[[ Recorded information, beginning ]]
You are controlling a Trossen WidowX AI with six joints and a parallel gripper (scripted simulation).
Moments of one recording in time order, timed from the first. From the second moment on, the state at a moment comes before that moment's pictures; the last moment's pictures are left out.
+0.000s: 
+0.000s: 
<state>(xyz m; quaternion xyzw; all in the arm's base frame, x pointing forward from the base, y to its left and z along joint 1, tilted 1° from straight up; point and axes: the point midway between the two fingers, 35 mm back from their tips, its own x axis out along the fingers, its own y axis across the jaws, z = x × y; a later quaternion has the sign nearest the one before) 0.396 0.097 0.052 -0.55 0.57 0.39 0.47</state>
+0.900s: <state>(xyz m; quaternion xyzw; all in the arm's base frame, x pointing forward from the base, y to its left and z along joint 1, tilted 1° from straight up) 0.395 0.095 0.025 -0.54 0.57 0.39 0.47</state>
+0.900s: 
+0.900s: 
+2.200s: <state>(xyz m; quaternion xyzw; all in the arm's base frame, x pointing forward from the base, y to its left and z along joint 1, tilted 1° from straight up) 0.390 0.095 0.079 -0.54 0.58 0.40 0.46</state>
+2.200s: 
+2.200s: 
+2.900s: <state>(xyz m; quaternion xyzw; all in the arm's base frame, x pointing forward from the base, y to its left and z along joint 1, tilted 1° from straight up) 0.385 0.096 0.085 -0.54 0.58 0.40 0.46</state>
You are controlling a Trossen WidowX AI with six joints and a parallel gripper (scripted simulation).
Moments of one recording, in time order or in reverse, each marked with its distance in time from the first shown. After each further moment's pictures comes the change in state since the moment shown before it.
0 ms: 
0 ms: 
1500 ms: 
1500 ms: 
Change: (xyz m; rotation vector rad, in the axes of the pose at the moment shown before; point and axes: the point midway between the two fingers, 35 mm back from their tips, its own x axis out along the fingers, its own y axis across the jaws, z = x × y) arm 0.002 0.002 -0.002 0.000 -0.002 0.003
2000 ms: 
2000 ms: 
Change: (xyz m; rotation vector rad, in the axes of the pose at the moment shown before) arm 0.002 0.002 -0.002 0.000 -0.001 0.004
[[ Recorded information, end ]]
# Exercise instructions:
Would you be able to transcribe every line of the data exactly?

# Your solution:
You are controlling a Trossen WidowX AI with six joints and a parallel gripper (scripted simulation).
Moments of one recording in time order, timed from the first. From the second moment on, the state at a moment comes before that moment's pictures; the last moment's pictures are left out.
+0.000s: 
+0.000s: 
<state>(xyz m; quaternion xyzw; all in the arm's base frame, x pointing forward from the base, y to its left and z along joint 1, tilted 1° from straight up; point and axes: the point midway between the two fingers, 35 mm back from their tips, its own x axis out along the fingers, its own y axis across the jaws, z = x × y; a later quaternion has the sign nearest the one before) 0.396 0.097 0.052 -0.55 0.57 0.39 0.47</state>
+0.900s: <state>(xyz m; quaternion xyzw; all in the arm's base frame, x pointing forward from the base, y to its left and z along joint 1, tilted 1° from straight up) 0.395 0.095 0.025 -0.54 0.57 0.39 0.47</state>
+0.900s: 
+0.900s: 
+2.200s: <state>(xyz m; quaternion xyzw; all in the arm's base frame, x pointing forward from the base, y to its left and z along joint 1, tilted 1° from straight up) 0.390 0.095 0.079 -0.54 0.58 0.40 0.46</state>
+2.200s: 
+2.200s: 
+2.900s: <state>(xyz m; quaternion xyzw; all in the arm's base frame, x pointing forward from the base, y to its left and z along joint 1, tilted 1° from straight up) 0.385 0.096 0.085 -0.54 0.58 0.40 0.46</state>
You are controlling a Trossen WidowX AI with six joints and a parallel gripper (scripted simulation).
Moments of one recording, in time order or in reverse, each marked with its distance in time from the first shown. After each further moment's pictures comes the change in state since the moment shown before it.
0 ms: 
0 ms: 
1500 ms: 
1500 ms: 
Change: (xyz m; rotation vector rad, in the axes of the pose at the moment shown before; point and axes: the point midway between the two fingers, 35 mm back from their tips, its own x axis out along the fingers, its own y axis across the jaws, z = x × y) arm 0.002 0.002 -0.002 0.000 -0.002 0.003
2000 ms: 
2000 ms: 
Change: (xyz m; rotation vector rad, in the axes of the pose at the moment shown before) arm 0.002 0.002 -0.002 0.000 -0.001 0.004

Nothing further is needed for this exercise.